Supply-chain dependency

Companies ONDS relies on to design, manufacture, package, and assemble its hardware.

PLTR
Detroit Manufacturing Systems~40%Critical

Detroit Manufacturing Systems assembles Ondas' American Robotics drone hardware — including the Optimus drone-in-a-box platform and Iron Drone counter-UAS system — at its Kinetyc facility in Wixom, Michigan, a partnership Ondas struck to scale U.S. production fast enough to meet defense and homeland-security demand while staying NDAA/Buy American compliant. A private company with no public ticker.

Diversified Contract Manufacturers (OAS & Ondas Networks)~45%Critical

Beyond its flagship Detroit Manufacturing Systems partnership, Ondas outsources the rest of its hardware — Ondas Networks' radio products and additional OAS drone production — to a spread of domestic and international contract manufacturers that the company says it deliberately maintains in parallel specifically to reduce the risk of depending on any single manufacturer. Not a single company.

Palantir Technologies(PLTR)~15%Critical

Palantir's data-fusion and AI software underpins the multi-domain ISR layer Ondas is building around its drone and counter-drone products, a 2025-26 partnership (alongside World View) that gives Ondas's autonomous systems an analytics backbone the company would otherwise have to build from scratch.

Customer concentration

Companies that make up an outsized share of ONDS's revenue - who ONDS relies on to buy from it.

Undisclosed Government/Defense Customer~55%Critical

Ondas's single largest customer accounted for roughly 55% of 2025 revenue (about $27.8 million), per its 10-K — but consistent with the sensitivity of its defense and homeland-security business, the company has never named this buyer, tying 2025 growth to shipments of Iron Drone and Optimus systems for counter-UAS and security orders. Its identity has not been publicly disclosed, so no ticker can be assigned.

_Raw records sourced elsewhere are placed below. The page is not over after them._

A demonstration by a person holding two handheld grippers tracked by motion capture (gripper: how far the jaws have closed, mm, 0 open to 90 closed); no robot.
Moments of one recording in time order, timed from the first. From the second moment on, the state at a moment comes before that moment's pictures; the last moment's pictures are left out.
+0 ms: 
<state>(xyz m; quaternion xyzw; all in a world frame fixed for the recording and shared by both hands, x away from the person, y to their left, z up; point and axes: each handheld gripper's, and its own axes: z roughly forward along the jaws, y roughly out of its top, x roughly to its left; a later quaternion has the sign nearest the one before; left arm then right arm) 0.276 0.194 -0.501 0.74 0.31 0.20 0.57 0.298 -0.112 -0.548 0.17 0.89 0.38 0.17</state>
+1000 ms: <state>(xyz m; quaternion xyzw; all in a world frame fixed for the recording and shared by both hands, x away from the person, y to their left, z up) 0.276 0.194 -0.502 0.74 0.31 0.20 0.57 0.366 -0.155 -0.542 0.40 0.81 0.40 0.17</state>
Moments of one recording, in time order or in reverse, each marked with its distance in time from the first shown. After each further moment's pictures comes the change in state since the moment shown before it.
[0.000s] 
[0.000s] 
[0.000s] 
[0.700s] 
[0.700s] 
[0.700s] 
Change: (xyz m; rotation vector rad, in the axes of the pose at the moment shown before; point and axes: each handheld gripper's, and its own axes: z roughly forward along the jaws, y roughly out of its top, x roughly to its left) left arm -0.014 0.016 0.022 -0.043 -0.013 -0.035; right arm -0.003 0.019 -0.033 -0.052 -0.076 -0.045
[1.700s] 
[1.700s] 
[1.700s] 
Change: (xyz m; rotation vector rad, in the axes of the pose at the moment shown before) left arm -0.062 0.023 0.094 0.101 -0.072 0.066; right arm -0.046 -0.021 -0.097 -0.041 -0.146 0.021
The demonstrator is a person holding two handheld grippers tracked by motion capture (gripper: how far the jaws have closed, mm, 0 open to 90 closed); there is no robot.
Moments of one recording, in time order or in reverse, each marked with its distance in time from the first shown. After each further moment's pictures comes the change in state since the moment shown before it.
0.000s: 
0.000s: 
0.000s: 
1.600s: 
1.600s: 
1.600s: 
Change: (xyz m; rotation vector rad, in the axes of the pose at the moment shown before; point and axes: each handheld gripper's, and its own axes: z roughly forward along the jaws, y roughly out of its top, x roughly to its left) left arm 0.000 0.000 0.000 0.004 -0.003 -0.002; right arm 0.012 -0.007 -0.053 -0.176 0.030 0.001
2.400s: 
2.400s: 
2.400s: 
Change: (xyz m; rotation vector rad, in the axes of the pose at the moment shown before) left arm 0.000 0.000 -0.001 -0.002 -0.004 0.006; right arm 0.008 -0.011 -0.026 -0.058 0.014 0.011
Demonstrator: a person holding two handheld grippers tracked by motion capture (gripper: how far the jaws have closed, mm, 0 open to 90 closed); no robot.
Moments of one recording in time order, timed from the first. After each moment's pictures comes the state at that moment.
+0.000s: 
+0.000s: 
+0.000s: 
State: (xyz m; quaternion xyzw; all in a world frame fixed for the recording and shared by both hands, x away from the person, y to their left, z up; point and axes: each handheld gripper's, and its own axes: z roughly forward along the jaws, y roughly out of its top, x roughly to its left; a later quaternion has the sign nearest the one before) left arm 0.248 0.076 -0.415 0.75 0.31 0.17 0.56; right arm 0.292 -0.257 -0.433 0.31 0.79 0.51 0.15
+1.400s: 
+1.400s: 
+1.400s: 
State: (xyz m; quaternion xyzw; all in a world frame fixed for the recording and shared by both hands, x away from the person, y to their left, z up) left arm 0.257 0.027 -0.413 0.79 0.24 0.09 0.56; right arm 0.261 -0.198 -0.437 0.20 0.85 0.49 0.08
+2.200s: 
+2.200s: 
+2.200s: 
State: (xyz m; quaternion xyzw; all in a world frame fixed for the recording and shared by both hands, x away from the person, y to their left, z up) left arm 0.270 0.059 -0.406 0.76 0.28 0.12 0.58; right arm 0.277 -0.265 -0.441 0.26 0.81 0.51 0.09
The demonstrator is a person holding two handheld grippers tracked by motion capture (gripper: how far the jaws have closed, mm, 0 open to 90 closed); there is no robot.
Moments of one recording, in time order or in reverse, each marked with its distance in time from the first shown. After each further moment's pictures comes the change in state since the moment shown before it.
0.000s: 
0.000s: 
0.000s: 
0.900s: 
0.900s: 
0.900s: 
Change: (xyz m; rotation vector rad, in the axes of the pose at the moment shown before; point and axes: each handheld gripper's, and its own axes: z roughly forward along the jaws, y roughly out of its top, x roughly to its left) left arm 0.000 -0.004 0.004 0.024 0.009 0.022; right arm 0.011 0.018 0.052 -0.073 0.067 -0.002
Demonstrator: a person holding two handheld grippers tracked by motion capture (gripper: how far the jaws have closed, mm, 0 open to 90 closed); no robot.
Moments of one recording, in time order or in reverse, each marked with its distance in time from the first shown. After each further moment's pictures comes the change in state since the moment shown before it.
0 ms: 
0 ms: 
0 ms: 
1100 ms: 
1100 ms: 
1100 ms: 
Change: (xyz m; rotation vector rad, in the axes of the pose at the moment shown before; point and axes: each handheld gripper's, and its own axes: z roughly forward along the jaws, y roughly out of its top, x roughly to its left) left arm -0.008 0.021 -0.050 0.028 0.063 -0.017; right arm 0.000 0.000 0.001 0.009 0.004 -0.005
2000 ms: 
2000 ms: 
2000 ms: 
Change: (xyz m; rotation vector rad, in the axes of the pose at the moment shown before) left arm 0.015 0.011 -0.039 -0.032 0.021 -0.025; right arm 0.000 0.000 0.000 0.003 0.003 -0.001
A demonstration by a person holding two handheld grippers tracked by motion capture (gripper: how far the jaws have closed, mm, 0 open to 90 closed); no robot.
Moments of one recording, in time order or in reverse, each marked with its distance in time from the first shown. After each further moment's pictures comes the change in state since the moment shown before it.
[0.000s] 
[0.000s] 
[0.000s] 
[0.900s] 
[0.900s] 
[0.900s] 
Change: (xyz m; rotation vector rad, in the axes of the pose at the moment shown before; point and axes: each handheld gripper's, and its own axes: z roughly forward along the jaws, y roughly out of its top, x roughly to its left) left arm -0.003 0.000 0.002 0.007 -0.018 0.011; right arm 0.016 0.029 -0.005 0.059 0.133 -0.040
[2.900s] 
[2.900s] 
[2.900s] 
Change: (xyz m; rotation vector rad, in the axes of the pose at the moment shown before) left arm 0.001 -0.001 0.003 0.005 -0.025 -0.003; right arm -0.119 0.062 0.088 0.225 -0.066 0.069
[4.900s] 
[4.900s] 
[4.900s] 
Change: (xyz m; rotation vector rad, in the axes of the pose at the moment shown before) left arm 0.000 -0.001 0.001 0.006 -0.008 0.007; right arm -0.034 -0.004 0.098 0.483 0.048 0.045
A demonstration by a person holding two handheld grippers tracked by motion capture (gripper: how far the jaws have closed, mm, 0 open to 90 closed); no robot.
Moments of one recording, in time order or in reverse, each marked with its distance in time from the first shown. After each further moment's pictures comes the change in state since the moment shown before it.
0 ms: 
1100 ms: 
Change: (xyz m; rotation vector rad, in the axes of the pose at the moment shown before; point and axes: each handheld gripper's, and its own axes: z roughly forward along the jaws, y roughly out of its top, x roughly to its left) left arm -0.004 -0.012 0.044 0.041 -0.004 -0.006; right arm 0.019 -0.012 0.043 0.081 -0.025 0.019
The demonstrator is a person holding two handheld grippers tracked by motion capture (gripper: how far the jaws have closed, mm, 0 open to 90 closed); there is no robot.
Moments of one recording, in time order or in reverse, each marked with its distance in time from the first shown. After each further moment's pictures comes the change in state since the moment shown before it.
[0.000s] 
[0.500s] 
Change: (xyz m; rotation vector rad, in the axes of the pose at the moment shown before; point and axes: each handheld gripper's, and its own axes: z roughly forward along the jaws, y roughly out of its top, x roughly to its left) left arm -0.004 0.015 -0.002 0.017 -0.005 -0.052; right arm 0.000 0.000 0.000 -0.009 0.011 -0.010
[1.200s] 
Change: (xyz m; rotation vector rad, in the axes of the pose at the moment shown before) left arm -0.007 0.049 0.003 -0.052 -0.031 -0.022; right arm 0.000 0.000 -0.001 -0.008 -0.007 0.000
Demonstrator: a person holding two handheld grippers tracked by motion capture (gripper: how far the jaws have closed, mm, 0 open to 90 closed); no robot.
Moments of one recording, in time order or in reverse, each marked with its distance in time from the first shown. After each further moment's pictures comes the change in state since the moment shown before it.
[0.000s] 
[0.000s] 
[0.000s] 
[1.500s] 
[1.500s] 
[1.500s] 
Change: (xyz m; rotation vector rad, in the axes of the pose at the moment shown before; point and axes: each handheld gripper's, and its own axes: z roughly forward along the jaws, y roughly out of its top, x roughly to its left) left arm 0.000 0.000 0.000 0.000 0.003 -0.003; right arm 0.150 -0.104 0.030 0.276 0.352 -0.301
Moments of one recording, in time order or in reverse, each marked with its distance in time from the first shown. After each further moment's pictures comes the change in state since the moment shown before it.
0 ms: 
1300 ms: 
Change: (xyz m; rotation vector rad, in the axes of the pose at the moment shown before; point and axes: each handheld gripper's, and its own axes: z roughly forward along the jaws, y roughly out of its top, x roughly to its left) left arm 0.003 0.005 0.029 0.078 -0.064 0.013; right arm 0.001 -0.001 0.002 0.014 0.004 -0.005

Undisclosed Global Semiconductor Manufacturer~11%High

Ondas's Airobotics unit has provided round-the-clock automated drone security and data services since 2016 at an Israeli fabrication facility for what the company calls "one of the world's largest semiconductor manufacturers," repeatedly renewing that contract — most recently accounting for about 11% of 2025 revenue — without ever naming the customer publicly.

Other OAS Defense, Security & Counter-Drone Customers~32%Critical

The remainder of Ondas's OAS revenue is spread across similarly unnamed government and security buyers — European airport and border-security agencies ordering Iron Drone Raider systems, a U.S. urban public-safety agency's Kestrel counter-UAS purchase, and Israel-linked defense orders — none individually disclosed but collectively Ondas's core growth engine. Not a single company.

Class I Railroads & Passenger Rail Operators~2%Moderate

Ondas Networks' rail business — supplying private wireless radio networks for Amtrak's ACSES program, Chicago's Metra commuter rail, and Class I freight railroads still running proof-of-concept deployments — remains its smallest and slowest-growing segment, contributing only about 2% of 2025 revenue despite years as the company's original target market. Not a single company.

The percentages shown are editorial estimates based on public research (company disclosures, earnings commentary, and industry reporting) meant to illustrate relative reliance, not precise or audited figures. Companies without a proper, reliably tradable ticker on this site are shown without stock/earnings links. This is not financial advice.